-- Task prompt --
Would you repeat the entries beneath, with nothing changed?
--
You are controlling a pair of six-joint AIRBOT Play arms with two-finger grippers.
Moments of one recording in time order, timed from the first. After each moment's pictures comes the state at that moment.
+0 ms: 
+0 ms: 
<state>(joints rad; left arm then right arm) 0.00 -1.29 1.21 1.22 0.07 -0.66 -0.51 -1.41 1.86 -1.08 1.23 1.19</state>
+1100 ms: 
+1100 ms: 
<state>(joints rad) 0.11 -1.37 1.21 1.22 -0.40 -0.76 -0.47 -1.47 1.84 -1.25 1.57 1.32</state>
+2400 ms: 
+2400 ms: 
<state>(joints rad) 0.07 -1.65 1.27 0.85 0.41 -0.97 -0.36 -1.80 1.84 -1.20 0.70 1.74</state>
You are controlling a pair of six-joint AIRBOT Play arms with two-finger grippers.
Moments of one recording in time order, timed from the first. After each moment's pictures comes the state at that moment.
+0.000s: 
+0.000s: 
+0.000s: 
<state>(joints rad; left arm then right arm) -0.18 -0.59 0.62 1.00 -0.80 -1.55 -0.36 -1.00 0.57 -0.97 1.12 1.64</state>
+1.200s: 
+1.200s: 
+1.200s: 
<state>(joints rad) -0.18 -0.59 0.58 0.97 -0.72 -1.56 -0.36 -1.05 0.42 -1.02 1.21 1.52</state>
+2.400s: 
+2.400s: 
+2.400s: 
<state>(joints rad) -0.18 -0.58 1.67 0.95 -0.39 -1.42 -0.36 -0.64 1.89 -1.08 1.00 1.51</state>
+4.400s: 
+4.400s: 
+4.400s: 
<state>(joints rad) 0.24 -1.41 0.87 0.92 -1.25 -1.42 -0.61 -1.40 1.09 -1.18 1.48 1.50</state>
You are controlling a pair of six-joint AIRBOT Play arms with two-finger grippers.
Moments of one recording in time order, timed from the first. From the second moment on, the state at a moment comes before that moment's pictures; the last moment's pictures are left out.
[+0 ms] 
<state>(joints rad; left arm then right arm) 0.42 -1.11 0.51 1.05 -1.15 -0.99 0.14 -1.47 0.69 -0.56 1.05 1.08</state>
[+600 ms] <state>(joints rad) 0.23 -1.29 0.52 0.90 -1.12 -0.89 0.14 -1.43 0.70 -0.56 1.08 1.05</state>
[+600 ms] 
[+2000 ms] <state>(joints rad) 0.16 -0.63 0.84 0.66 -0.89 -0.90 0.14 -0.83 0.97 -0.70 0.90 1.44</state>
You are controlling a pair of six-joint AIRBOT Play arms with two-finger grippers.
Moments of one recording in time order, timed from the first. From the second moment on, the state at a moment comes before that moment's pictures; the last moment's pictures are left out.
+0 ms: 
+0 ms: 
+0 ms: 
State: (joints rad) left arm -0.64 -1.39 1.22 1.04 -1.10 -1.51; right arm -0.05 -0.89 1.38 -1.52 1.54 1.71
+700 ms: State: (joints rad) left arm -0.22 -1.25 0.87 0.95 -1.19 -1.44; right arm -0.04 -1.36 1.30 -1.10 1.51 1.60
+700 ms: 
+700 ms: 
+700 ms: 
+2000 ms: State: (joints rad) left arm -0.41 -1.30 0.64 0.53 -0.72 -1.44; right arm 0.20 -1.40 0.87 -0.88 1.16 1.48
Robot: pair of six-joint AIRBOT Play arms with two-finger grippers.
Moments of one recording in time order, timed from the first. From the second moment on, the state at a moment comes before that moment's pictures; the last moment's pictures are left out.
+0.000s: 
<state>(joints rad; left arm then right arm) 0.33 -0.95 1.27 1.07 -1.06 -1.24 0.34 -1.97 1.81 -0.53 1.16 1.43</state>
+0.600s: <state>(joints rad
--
-- Exercise response --
You are controlling a pair of six-joint AIRBOT Play arms with two-finger grippers.
Moments of one recording in time order, timed from the first. After each moment's pictures comes the state at that moment.
+0 ms: 
+0 ms: 
<state>(joints rad; left arm then right arm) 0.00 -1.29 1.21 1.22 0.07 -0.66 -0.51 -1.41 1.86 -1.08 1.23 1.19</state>
+1100 ms: 
+1100 ms: 
<state>(joints rad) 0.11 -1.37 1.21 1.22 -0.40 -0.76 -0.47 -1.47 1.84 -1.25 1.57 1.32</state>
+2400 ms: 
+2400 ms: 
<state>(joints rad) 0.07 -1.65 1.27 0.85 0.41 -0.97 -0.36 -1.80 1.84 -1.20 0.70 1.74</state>
You are controlling a pair of six-joint AIRBOT Play arms with two-finger grippers.
Moments of one recording in time order, timed from the first. After each moment's pictures comes the state at that moment.
+0.000s: 
+0.000s: 
+0.000s: 
<state>(joints rad; left arm then right arm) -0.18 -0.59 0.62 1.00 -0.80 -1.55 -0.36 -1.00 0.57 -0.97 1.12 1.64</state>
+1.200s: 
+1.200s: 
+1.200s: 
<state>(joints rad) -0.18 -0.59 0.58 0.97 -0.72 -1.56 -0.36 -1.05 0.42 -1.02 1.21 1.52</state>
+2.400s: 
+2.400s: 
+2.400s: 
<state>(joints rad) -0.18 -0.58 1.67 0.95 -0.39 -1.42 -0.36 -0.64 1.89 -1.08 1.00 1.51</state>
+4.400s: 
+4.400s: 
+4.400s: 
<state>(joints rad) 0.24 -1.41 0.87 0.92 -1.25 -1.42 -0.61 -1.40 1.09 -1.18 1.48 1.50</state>
You are controlling a pair of six-joint AIRBOT Play arms with two-finger grippers.
Moments of one recording in time order, timed from the first. From the second moment on, the state at a moment comes before that moment's pictures; the last moment's pictures are left out.
[+0 ms] 
<state>(joints rad; left arm then right arm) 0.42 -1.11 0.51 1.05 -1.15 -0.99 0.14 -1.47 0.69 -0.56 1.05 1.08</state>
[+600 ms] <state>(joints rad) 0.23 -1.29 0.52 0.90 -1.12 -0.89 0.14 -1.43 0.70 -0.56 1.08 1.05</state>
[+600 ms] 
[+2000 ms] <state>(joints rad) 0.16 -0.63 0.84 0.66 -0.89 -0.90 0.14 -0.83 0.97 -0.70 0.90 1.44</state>
You are controlling a pair of six-joint AIRBOT Play arms with two-finger grippers.
Moments of one recording in time order, timed from the first. From the second moment on, the state at a moment comes before that moment's pictures; the last moment's pictures are left out.
+0 ms: 
+0 ms: 
+0 ms: 
State: (joints rad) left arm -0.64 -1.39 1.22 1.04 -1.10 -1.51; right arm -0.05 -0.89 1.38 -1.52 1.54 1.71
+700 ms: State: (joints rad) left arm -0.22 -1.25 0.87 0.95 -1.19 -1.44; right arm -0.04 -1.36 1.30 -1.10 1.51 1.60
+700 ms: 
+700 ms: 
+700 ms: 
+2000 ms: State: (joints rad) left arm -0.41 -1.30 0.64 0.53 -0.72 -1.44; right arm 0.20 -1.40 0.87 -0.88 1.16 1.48
Robot: pair of six-joint AIRBOT Play arms with two-finger grippers.
Moments of one recording in time order, timed from the first. From the second moment on, the state at a moment comes before that moment's pictures; the last moment's pictures are left out.
+0.000s: 
<state>(joints rad; left arm then right arm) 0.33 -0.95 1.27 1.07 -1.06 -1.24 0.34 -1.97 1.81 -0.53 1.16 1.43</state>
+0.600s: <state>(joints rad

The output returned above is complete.